Impact type Output Metric
(Impact Valuation)
Impact Metric Impact Metric Evaluated in 2024 Reference
Positive  Other  Cost saving from external power purchasing of customer Maximum cost saved from external power purchasing of customer: 1,827,137.56 USD/year* N/A
Positive  Social Cost of Carbon (USD) (Social cost caused/avoided) Social Cost of Carbon Social cost of carbon reduced through renewable energy generated: 549.16 USD/year ** IRIS, 2021. Social Impact Objectives (OD6247). v5.2.

Note:

* The value is calculated using the electricity tariff used which is 3,109.7 THB/MWh (Electricity tariff for medium-sized business, Metropolitan Electricity Authority, https://www.mea.or.th/profile/109/113) and the average exchange Rates for 2024 which is 34.18 THB/USD (Exchange Rates UK, https://www.exchange-rates.org/exchange-rate-history/usd-thb-2024). The assumptions include energy cost saving equal to cost of the energy provided by official Thai Electricity Authority replaced by self-generated energy stored in the GPSC’s product (Battery).

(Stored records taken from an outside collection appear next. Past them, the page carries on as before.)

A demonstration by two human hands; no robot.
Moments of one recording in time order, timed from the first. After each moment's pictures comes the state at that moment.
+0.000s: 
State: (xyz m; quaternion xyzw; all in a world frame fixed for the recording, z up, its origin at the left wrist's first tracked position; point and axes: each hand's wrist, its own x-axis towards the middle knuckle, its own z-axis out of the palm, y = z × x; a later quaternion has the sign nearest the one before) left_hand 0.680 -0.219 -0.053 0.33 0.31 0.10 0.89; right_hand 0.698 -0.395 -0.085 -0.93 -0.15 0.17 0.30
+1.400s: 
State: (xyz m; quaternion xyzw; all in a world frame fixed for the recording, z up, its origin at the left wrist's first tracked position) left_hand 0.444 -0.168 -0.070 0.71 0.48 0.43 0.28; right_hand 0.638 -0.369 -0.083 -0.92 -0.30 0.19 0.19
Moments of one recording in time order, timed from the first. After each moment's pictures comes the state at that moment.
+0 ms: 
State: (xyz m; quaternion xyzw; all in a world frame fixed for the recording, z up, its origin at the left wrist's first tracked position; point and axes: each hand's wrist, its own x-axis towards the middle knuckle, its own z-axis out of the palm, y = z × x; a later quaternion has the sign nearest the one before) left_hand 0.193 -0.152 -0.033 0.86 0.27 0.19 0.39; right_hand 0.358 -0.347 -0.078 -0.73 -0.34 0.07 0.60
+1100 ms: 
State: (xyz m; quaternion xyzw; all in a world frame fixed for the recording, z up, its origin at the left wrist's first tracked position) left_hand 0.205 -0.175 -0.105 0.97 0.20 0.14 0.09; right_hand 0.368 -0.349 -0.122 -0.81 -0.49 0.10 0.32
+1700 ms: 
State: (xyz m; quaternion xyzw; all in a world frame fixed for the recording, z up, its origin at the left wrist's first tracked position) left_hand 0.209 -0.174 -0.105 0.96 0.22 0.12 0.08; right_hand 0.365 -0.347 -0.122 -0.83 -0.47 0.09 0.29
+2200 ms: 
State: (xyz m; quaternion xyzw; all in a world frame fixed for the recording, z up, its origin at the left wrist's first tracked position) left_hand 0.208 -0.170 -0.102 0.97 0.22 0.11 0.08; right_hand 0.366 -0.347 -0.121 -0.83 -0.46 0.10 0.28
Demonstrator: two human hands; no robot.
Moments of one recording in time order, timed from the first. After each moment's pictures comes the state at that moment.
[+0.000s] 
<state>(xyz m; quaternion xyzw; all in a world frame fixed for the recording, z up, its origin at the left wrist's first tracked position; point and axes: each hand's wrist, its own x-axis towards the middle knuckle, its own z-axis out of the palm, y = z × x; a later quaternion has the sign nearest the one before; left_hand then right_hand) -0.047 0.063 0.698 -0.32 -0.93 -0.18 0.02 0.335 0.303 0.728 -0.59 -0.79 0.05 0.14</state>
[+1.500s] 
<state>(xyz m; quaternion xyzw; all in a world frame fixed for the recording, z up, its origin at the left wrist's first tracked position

** The social cost of carbon (SCC) represents the marginal social damage from emitting one metric ton of carbon dioxide-equivalent at a certain point in time (in monetary unit/one excess death). The SCC can be determined by using the mortality cost of carbon (MCC) (in tCO2e emitted/ one excess death). (Bressler, R.D. The mortality cost of carbon. Nat Commun 12, 4467 (2021). https://doi.org/10.1038/s41467-021-24487-w)

Updated as of February 2025

The above content is prepared in accordance with the sustainability reporting standards by the Global Reporting Initiative (GRI Standards), which is validated by external parties and provides a limited level of assurance of reporting information (Limited Assurance).